No offense, that's how IP works.

In terms of traceablity and archival and so on.
But you also then have the complete sort of control to do really effective fake emails.
This is not to say it might not be a bit of work.

I'm not going to use DU to help Rove slither away, though. I'll just say that, if (BIG if) properly investigated, such fakeries can be exposed. Or at the very least thrown out as no evidence at all.

this would be child's play, or in some way a trivial thing to do, are talking out your asses.

If the criteria is to fake an email such that it would be difficult to detect by an expert then, in my view, this would be non-trivial. It seems to me that it would require the collusion of Cooper, and it would require unfettered access to all systems involved in sending the email---both the government's systems, and Time Magazine's systems---and would probably require collusion on the part of persons that are in charge of those systems.

Even if such conditions could be arranged, there is still a major problem with this scenario: it all would've had to have been arranged two years ago, because that's when Rove's email was seized by the FBI.

I make no claims WRT being an "expert."

I got so fired up I forgot we weren't talking about Rove <--> Cooper!

The gist of what I said still holds, I think. It would certainly be easier, though, to fake something like this if the system requirements didn't involve another organization. Nonetheless, I think this is a very unlikely scenario.

We know just how easy it is to fake that kind of thing.

Keep in mind that most admins turn logging off because it takes up too much drive space and slows the server down. Email runs much better when there's no logging going on.
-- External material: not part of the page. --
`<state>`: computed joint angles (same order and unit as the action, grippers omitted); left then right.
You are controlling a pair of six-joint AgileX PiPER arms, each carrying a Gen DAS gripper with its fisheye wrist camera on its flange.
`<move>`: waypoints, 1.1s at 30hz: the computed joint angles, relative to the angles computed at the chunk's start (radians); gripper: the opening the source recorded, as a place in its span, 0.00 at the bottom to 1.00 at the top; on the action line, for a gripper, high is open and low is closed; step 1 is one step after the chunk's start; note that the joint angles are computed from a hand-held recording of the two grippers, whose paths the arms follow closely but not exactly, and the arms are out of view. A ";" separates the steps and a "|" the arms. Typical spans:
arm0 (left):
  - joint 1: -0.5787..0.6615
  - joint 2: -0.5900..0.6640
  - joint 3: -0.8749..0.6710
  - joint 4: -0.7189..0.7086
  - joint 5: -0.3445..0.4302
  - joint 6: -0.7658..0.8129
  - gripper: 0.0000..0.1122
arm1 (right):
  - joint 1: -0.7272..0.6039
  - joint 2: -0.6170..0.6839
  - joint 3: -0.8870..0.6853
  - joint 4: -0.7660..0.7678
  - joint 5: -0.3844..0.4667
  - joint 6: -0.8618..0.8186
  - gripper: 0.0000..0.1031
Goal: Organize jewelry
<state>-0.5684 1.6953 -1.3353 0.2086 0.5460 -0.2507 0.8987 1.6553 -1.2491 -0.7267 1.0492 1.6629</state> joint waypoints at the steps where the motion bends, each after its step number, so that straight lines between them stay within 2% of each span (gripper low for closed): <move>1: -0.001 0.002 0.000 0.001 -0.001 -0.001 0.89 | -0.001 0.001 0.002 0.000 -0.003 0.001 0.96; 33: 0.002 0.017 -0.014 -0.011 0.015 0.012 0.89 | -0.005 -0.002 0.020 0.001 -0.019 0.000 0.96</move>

Intra-Whitehouse email could even be sent on a dummy setup. 2 computers and a server on it's own small network is all it would take. The server mirrored to the 'real' White House system, then broken off into it's own network to do the dirty deal, then wiped after the fact to conceal it. It doesn't have to include the 'real' White House email system. Network Admins have these kinds of set ups all the time to investigate network problems in system software before they roll them out to everybody else. They often have a hot server set up mirrored to the live one, as well.

Faking an email when you have the resources of the White House and boatloads of lock-stepping zombies is a walk in the park.

by Karl Rove and Hadley while they were under orders not to mess with evidence, and the FBI was investigating. Again, the FBI seized WH records and email two years ago. Either the "deed" was done back then, or it would be quite obviously not part of the records originally confiscated by the FBI; a bit of a red flag, yes?

As far as system administration goes, I don't claim to be an expert on that, but I did program email software for a number of years with a major corporation. I've no idea if this company turned off logging or not, but the email servers were mirrored and the mirrors were archived. That way when someone calls IT and says, "Help me, I lost all the messages on my laptop," the IT guy says "No problem, how far back do you want to go?", as opposed to "Sorry boss, you're completely fucked."

I have no way of knowing what WH IT policy is regarding this stuff, and, I'm assuming, neither do you. But, one thing I am fairly certain of: the scenario you detail above is not something that children are typically capable of doing; it falls under my admittedly very general category of "non-trivial." Nonetheless, since this email didn't go between two organizations as I assumed (erroneously) in my original post, it is perhaps somewhat more plausible that it could be faked.

Anyway, this conversation is following what I find to be the typical course. Some tech-savvy person makes a hyperbolic statement about how anybody could hack this thing, even a child could do it---or other such declarations. Then, when you call 'em on it, they tell you how all you have to do is... inventing a scenario which usually turns out to be nothing even remotely like child's-play. In this case it would require a high degree of technical expertise, access to the email servers, and the willingness to commit a crime in order to help Rove fake an email.

I still consider this idea to be highly unlikely, and really not worth the trouble in any case.